Since the copy must hold text only, transcribe the data below exactly and omit the images.

== Segment start ==

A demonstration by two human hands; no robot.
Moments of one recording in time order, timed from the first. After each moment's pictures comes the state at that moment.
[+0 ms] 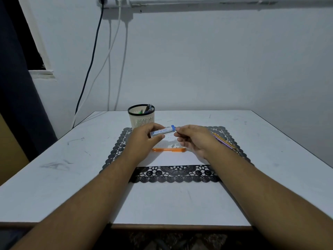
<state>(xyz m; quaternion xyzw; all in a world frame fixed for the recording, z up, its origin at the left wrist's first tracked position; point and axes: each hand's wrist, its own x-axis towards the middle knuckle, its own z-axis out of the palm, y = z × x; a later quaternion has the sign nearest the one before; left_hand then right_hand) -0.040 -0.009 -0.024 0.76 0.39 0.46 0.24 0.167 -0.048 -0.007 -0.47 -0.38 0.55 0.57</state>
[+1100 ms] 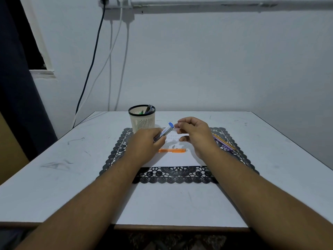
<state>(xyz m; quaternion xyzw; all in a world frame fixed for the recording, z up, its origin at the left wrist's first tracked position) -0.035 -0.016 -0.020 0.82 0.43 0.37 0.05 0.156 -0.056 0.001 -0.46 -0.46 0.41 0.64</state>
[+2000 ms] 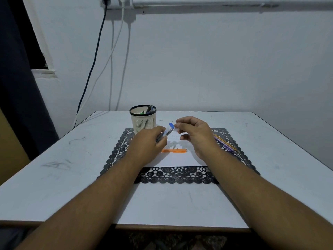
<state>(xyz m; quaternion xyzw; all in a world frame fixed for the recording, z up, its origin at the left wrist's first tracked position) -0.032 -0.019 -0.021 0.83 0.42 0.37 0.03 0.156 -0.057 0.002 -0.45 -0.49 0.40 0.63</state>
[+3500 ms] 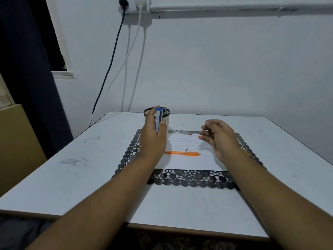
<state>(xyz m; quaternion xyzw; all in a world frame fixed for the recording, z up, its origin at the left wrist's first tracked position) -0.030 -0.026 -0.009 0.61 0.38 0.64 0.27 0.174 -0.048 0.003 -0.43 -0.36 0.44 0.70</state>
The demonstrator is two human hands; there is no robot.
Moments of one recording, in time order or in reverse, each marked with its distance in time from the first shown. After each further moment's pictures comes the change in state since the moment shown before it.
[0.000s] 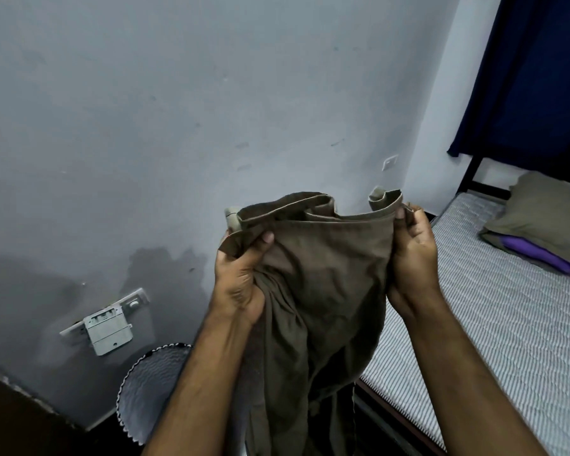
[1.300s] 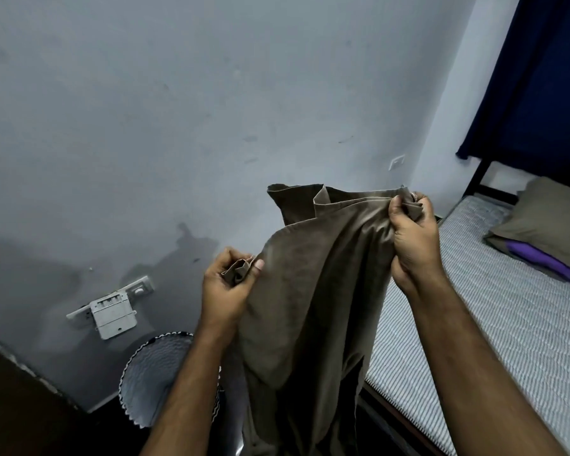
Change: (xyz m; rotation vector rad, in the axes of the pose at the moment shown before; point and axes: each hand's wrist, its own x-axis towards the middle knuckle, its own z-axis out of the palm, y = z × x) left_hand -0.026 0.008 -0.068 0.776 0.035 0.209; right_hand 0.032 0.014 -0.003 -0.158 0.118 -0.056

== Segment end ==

▶ **Task response**:
A demonstration by two human hands; no robot.
Moments of one recording in time order, timed from the first. After each moment's pictures comes the state at that moment.
[+0 ms] 
<state>(xyz m; quaternion xyzw; all in a world frame fixed for the recording, z up, its origin at the left wrist's first tracked position; point and axes: each hand's wrist, its own x-axis towards the middle knuckle, its own z-axis out of the palm, y = z × x; a later quaternion has the sign nearest the one before; left_hand then right_hand) -0.040 -0.009 -0.024 0.76 0.39 0.46 0.24 0.167 -0.048 -0.007 -0.47 -0.38 0.55 0.57</state>
[+1100 ms] 
<state>(xyz m; quaternion xyzw; all in a world frame fixed for the recording, z up, its origin at the left wrist's first tracked position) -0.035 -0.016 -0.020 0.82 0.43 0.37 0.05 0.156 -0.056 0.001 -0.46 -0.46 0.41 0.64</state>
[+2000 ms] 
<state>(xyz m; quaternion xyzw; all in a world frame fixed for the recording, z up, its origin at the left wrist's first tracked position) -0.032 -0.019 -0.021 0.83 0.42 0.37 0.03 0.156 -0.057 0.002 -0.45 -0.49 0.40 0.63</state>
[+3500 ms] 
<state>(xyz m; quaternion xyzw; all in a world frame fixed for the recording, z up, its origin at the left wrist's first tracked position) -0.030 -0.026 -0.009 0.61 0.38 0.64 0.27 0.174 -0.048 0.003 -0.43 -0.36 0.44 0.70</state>
The demonstrator is two human hands; there is no robot.
Moments of one recording, in time order or in reverse, each marked with its distance in time from the first shown. After each further moment's pictures comes the change in state since the moment shown before it.
[0.000s] 
[1.300s] 
Change: (xyz m; rotation vector rad, in the axes of the pose at the moment shown before; point and axes: each hand's wrist, its own x-axis towards the middle knuckle, its own z-axis out of the palm, y = z × x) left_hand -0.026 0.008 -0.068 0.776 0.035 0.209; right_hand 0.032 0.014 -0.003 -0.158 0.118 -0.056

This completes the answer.